Dataset
In this study, we modeled a data set consisting of 24 rows of information regarding the solubility of FBX (Febuxostat) drugs at various temperatures and pressures. Table 1 shows the entirety of all this information as input values. The dataset is obtained from Abourehab et al.19 FBX solubility measurements in Supercritical Co have been reported2 The system pressure was set between 120 and 270 bar, even at four temperature levels: 308, 318, 328, and 338 K. The data is also used by Hani et al.3 Construction of ML models and analysis of FBX solubility behavior.
The overall modeling workflow for this study is shown in Figure 1, with its components introduced in the following subsections. The first step in the modeling process is normalization of the data and splitting the data into training and testing. Normalization prevents excessive effects of either of the two input parameters due to the high range of variation in the final output. The model introduced in detail is optimized using the HHO algorithm in terms of hyperparameters to obtain the final model. Finally, the acquired models (both single mode and voting mode) are tested with test data not used during the training phase.
Implementation of machine learning regression models and visualizations is Python Programming language (3.8 version) andSklearn”, “”numpy“, and “matplotlib”The library of this research.
Overall workflow of this study for estimating FBX solubility in SCCO2.
k-nearest Neighbors Regression (KNN)
The basis of this approach is the distance metrics used to split the dataset into manageable chunks. Parameters that affect model performance were considered before the application proceeded. Therefore, these parameters can be optimized to increase the efficiency of the model. This model is optimized considering the number of neighbours, point weights, distances, and P parameters related to the Minkowski function. Grouping dependent variables or response data into subsets is indicated by nearby numbers. Uniform and weighted modes are established for the model's point weights, the latter being based on the distance between the points. The KNN model assigned equal importance to each data point, while the distance model gave more weight to nearby points. In addition to the standard Euclidean distance (D0), several different measurements were utilized to quantify the distance. Parameter optimization was performed using the relationships of Euclidean, Manhattan, Minkovsky and Chebyshev in subsequent equations20.
Gaussian Process Regression (GPR)
Gaussian process regression is an effective approach to modeling, exploring and exploiting unknown featurestwenty one. As a relatively new statistical ML algorithm within the context of Bayesian formulations, Gaussian Process Regression (GPR) has recently attracted attention for its use in modeling due to its ability to employ stochastic regression in the determination of hyperparameters in multidimensional, small and nonlinear data sets.twenty two.
The term “Gaussian process” (GP) is used to describe a set of variables. Some of them show Gaussian distributions and what is not23,24. Suitable measurements of GP quality include mean, covariance, and function. This procedure expands the Gaussian distribution (GDS). As part of this procedure, we use matrices and vectors to represent covariances and mean respectively.twenty five.
Voting Return
In this study, in addition to using standalone GPR and KNN models separately, we used a combined voting model by combining these two models as novel aspects of this paper. This model is actually constructed ng GPR model and nk After all, the KNN model is the average output of all these ng + nk Model. Therefore, this model requires tuning in addition to the hyperparameters of the model. ng and nk value.
HHO Algorithm
Hyperparameter optimization is one of the key activities in modeling physical systems with the help of ML models, but a wide range of optimizers have been developed, including metaheuristic methods.26,27. Another original aspect of this study is that the HHO method is involved in this optimization.

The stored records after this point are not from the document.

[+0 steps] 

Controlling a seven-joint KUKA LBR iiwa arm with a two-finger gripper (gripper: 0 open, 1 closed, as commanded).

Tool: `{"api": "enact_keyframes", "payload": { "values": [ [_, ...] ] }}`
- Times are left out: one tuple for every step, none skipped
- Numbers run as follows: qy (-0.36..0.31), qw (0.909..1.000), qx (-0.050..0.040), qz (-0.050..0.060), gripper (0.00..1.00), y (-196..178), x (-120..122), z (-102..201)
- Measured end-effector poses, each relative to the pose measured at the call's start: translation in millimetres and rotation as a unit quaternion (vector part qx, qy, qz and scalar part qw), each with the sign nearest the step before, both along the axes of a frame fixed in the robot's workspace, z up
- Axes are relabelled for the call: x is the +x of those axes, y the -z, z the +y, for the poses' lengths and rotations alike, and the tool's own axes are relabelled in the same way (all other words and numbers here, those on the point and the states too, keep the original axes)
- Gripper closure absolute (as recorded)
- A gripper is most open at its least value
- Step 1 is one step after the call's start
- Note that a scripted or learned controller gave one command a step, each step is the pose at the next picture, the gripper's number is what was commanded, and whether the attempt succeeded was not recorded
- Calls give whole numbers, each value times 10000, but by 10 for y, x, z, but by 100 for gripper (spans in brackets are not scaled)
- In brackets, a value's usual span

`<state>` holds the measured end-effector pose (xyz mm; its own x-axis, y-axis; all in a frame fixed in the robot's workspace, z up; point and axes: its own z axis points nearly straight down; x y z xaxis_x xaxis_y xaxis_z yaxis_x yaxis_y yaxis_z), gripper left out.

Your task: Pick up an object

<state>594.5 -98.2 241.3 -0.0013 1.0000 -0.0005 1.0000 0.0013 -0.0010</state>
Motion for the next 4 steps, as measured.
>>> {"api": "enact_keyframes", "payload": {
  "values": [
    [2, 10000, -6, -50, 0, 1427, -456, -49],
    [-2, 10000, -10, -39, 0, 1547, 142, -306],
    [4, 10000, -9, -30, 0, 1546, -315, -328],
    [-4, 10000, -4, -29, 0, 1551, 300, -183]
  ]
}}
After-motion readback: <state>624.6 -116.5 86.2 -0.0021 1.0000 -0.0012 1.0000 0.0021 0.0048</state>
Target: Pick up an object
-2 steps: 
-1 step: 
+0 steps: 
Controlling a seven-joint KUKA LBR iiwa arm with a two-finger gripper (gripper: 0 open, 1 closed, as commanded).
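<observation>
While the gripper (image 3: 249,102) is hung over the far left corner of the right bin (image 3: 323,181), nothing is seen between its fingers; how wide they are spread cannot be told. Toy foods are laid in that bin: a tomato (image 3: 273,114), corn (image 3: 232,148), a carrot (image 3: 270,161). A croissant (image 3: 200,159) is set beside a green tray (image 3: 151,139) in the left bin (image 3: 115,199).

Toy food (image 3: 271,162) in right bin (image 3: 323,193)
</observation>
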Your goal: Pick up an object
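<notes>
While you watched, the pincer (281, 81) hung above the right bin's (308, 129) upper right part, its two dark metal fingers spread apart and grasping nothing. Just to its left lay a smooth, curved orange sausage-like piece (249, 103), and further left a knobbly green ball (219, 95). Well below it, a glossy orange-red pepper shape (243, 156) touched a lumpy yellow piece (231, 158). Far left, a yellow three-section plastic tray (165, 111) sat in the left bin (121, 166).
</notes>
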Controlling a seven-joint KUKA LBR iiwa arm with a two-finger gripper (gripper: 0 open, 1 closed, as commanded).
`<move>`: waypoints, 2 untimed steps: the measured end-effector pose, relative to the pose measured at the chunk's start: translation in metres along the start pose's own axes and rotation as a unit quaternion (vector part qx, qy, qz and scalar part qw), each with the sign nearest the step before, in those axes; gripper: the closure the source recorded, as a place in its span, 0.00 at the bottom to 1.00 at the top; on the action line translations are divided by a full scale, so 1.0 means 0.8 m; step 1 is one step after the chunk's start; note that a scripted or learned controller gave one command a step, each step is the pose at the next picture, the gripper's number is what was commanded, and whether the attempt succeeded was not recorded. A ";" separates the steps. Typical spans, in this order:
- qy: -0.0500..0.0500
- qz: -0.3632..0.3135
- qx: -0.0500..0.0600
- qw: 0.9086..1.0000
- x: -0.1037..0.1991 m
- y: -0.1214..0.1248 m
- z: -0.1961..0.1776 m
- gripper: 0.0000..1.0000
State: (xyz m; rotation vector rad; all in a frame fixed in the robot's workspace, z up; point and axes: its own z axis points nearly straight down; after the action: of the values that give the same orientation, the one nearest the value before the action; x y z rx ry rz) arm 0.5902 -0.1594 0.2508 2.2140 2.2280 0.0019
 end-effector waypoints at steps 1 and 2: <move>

The natural behavior of the Harris Hawks as prey and predators served as an inspiration for the HHO algorithm, a bionic optimization algorithm. Perfect for understanding tricky optimization problems28,29. This algorithm takes into account the dynamics of the scene and the possibility of prey escape. Harris Hawk behaviors such as foraging and scouting have been modelled using a variety of position update strategies. A hybrid of herd and non-gradient optimization, the HHO algorithm consists of three phases: exploration, transition from exploration to exploitation, and exploitation.30. The adaptable structure allows for easy determination of initial regulating parameters. Previous research28 A detailed comparative study was conducted between HHO and 12 other optimization methods (GA, PSO, DE algorithm, etc.) using 29 benchmark functions.